Business

How Corowa Distilling Co turned $1 flour mill into booming business

The NSW man wanted to transform this product from “elite” to everyday and in the past year smashed through his $1.3m sales budget.

When Dean Druce had the opportunity to buy an old flour mill from the council for $1, he thought he had hit the jackpot.

He had a business idea and the spot was perfect for launching it.

“Back then you buy something for $1 and think how good is this, but it needed so much work,” he told news.com.au.

“They should have paid us to take it over. The roof was missing, every glass pane was missing, the building wasn’t straight and there were no services like gas, electricity, a phone line or water.

“I quickly realized it needed a lot more work than first anticipated but we knew where we wanted to go and how to fix it up.”

Eighteen months of renovations later, the mill was ready for Mr Druce to launch his whiskey distillery but it took another four years of fixing before it could be opened to the public.

During the renovations eight years ago, Mr Druce said they were finessing the whisky’s flavor profile after coming up with the idea back in 2010.

“We looked around at how many other whiskey distilleries there were in Australia and there 10 to 20 max, so we saw a niche,” he explained.

“Australia has some of the best barley in world and the best barrels from wineries and a great climate for making whiskey … It was a nice little fit as our family, we grew up on a farm, we came from the rural farming background … and all the ingredients along the way originate from the farm.”

The 33-year-old’s research included learning how to make whiskey in both Tasmania and Scotland under the old traditional methods.

The goal was to make a fruity and fragrant whiskey that was big on flavor but was easy to drink rather than having a big kick to it, Mr Druce said.

NSW-based Corowa Distilling Co was officially launched in August 2018 with a party to remember.

“There were 380 people attending including the acting prime minister (who) flew in and the Scottish whiskey owners came over and landed in a private jet to attend the event and then flew home,” he said.

“It was extremely special for us.”

All 320 bottles of whiskey they created also sold out at the party.

“We enjoyed a honeymoon period there where everything that we were bottling we were selling,” he added.

But business has continued to boom since then with Corowa Distilling Co selling around 20,000 bottles in the last financial year and soaring past its $1.3 million sales budget.

Mr Druce said his booze offers a “nice entry point” whiskey, which retails for $95, adding that there are hardly any single malt Australian whiskey’s that sell for under $100.

“We make whiskey so other people can enjoy it – not so it’s sitting in a barrel forever and aging,” he said.
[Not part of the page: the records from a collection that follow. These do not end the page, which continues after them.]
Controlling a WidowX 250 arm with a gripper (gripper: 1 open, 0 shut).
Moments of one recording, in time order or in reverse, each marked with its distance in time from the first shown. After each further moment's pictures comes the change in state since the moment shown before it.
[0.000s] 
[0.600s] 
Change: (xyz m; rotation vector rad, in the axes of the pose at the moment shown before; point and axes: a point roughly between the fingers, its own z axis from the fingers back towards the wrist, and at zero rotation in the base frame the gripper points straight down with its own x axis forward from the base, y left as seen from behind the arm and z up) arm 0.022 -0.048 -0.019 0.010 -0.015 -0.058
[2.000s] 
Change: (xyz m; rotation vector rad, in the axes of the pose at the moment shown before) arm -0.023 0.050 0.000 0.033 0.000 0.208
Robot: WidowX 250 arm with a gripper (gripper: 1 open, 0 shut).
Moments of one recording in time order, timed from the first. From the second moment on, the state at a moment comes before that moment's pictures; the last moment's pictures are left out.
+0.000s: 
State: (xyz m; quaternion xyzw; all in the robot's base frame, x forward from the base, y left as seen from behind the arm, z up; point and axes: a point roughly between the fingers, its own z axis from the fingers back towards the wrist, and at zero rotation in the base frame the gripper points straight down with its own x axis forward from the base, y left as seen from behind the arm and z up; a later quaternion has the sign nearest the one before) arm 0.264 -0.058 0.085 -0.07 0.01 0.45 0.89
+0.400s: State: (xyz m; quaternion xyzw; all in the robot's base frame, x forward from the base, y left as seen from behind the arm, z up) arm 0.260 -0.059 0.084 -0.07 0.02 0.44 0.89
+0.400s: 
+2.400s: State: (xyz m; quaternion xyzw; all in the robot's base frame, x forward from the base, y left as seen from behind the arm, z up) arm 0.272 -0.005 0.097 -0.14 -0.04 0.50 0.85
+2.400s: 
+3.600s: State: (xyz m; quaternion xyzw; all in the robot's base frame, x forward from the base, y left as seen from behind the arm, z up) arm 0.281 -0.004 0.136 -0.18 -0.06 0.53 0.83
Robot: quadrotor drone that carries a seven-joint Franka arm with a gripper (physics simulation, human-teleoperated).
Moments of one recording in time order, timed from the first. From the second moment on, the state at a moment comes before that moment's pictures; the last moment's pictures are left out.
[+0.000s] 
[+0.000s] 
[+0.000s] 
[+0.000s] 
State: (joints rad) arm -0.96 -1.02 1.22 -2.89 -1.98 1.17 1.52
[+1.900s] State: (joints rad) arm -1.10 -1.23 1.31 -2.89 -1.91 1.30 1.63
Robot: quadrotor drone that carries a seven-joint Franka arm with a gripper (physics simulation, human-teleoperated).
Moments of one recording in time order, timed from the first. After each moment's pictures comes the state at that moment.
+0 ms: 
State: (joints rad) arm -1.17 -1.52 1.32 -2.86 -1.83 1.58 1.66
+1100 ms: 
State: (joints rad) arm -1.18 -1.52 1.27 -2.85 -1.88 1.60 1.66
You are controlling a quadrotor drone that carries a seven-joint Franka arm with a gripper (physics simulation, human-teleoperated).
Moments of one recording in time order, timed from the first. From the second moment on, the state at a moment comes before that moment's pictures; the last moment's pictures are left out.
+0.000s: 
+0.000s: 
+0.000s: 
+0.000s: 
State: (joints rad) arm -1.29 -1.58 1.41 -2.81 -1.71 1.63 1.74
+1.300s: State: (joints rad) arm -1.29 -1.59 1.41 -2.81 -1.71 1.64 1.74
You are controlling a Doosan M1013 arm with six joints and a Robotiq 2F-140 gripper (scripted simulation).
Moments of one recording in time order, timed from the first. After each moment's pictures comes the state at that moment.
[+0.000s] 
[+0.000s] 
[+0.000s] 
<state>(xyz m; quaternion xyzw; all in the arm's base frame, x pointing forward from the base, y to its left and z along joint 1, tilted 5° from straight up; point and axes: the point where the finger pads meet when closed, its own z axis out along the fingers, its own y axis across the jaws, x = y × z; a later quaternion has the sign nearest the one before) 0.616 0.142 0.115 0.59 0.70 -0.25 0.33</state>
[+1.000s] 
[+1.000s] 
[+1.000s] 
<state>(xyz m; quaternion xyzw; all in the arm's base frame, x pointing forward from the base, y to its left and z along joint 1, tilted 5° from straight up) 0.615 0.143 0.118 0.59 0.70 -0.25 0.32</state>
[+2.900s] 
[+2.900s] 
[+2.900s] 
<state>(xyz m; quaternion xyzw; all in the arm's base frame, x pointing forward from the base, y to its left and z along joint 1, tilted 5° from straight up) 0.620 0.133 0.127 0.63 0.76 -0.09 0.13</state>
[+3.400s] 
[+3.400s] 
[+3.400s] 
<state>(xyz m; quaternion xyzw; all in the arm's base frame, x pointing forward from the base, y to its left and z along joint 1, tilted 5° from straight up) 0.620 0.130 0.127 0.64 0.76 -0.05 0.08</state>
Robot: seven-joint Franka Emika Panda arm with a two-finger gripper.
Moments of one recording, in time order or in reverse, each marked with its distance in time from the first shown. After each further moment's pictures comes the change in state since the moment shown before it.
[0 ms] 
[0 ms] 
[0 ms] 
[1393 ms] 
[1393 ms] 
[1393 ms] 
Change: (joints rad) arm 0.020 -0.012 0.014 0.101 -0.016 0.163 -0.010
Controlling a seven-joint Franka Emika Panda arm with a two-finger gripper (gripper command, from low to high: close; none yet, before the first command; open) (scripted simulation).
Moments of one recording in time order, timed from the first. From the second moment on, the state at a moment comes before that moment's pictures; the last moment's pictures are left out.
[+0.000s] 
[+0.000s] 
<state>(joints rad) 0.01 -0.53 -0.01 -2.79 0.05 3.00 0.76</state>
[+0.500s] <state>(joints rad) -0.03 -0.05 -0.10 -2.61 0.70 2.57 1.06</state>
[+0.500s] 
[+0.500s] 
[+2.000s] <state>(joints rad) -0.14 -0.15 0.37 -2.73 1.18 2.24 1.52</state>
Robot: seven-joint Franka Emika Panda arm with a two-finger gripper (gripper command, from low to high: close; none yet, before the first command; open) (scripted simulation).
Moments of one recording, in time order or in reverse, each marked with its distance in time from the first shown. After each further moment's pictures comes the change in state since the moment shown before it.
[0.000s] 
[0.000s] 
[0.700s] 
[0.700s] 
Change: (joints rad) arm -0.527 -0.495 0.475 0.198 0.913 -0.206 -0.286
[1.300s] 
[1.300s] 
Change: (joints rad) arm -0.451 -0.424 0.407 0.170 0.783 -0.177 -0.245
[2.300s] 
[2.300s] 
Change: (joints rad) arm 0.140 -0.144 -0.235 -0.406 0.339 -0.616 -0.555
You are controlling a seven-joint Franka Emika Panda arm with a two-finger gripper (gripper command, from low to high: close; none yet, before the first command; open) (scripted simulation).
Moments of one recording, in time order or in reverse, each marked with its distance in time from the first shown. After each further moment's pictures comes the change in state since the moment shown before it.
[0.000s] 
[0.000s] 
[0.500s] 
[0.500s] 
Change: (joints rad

“We didn’t want to make it elitist. We wanted an everyday drinker and consumer to buy it, enjoy it and talk about whiskey – that was always going to be our mantra.

“It means people can enter that Australian single malt bracket without breaking the bank.”

Recently, Corowa Distilling was awarded Best Australian whiskey with its Characters Single Malt whiskey as part of Dan Murphy’s inaugural Decoded Spirits Awards.

It means the brand’s whiskey, which was previously stocked in 10 local Dan Murphy’s stores, will now be ranged in almost 260 outlets nationally.

Mr Druce said the recognition was “surreal”, even if he thinks awards in the spirit game can be “overrated” but said it will also mean moving the business out of being “slightly obscure”.

“I don’t like awards. I think awards in the spirits game are overrated – there are no substance and no mechanism to go and sell your product, you still have to work just as hard to sell the product,” he said.

“But Dan Murphy’s are an outlet and retailer that are going to buy it because of the awards.”

Australian whiskey is a rapidly growing category, with Dan Murphy’s having seen sales double in the last 12 months and the category is now growing faster than craft gin, which has seen an explosion in sales over the past few years.

Dan Murphy’s spirits category manager and Decoded Spirits judge James Duvnjak said the two biggest drinks trends in alcohol are customers wanting to support local producers and to drink less but better, and Australian whiskey ticks both of those boxes.

“Customers have started to discover that Australian whiskey can compete on the world stage when it comes to flavor and complexity. There are some great flavors and stories to explore from distilleries in our own backyard,” he said.

“Although Australian whiskey is often compared to single malt Scotch when it comes to flavour, it is distinctively unique.

“Australian distillers tend to use old wine and port barrels to age whiskey more than producers in other countries, simply because of our local wine industry. If the barrel has been filled with port or wine before it was filled with whiskey, it will pick up these flavors from the barrel also.”